Panthea’s Promise



credit:  davidcord.com



A silence in the room drags your corpse, evaporated now,
and mixed with the sand, to my fingertips as gritty smog.
Though a tomb houses bones, the air contains your will.
I will sit, Aurelius, I will sit, wilted before that skeletal house.


When you cut your hair, upon my passing words, notes,
beards having been the shadow of fear and cloaking, you,
fully armored by chest and foot, arms akimbo, wooed me.
A simple heart, won by a penetrated, vulnerable nakedness.

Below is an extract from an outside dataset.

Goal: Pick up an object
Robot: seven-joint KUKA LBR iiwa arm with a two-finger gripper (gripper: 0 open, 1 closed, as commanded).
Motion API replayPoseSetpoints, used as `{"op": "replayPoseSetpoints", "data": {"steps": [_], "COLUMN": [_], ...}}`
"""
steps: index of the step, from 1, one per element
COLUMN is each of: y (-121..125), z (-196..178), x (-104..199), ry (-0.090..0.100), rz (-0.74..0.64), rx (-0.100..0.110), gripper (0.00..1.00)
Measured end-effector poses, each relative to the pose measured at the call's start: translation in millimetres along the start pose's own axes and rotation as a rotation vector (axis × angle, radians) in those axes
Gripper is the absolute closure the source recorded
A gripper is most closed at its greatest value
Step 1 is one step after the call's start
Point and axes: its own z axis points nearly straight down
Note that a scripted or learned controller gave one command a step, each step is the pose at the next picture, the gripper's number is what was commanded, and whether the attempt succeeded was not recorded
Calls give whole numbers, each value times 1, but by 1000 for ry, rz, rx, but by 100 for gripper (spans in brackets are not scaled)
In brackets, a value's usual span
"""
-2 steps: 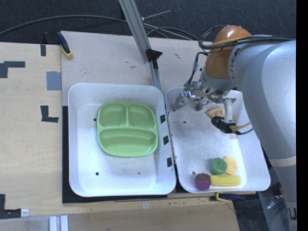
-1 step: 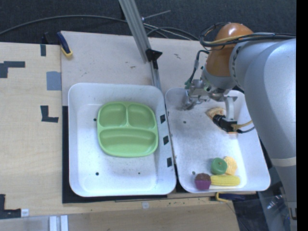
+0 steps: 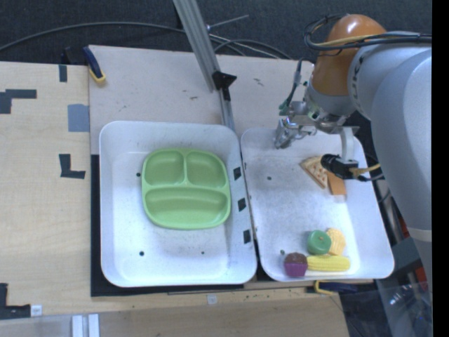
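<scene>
The gripper hangs over the back left corner of the right bin, close to the rim it shares with the left bin; whether its fingers are open I cannot tell. The middle floor lies bare. A cracker-like piece (perhaps toast) sits near the right wall, and toy foods cluster at the front. A green divided plate fills the left bin on the pale wooden bench.

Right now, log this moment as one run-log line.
gripper: over right bin's far-left corner, holding nothing seen | toys: near-right corner | green plate: left bin
</scene>
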Motion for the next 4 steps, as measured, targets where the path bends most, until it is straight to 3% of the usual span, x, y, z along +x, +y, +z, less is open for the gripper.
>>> {"op": "replayPoseSetpoints", "data": {"steps": [1, 2, 4], "y": [-9, -8, -15], "z": [-55, -69, -65], "x": [0, 0, 108], "ry": [0, 1, 2], "rz": [0, 0, -4], "rx": [-1, 3, 6], "gripper": [100, 100, 100]}}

No flattery taken, I am a simple fate, a lover of actions true,
yours, a silent tribute speaking legions in that one cutting.
You bared your face to me, showed me my own eyes’ gaze
mirrored in more than a thousand words piled high may bless.


I will sit, Aurelius, I will sit and wait in the earth, in my recluse,
and silk touch the grapple of his hair stubbled face-memory
blown through to my skin’s reaching, yearning whispered sigh.
I will sit, Lucius, lying by, bathed in sun-dried leaves’ caress.


Married though you be, Aurelius by your side provoking state,
a heart, at Smyrna you shaved for me, seeking limbic highs,
is never buried unceasingly beaten, trampled in dusty smoke.
I will sit, Lucius, as I do and be the pulsing-pure love’s undress.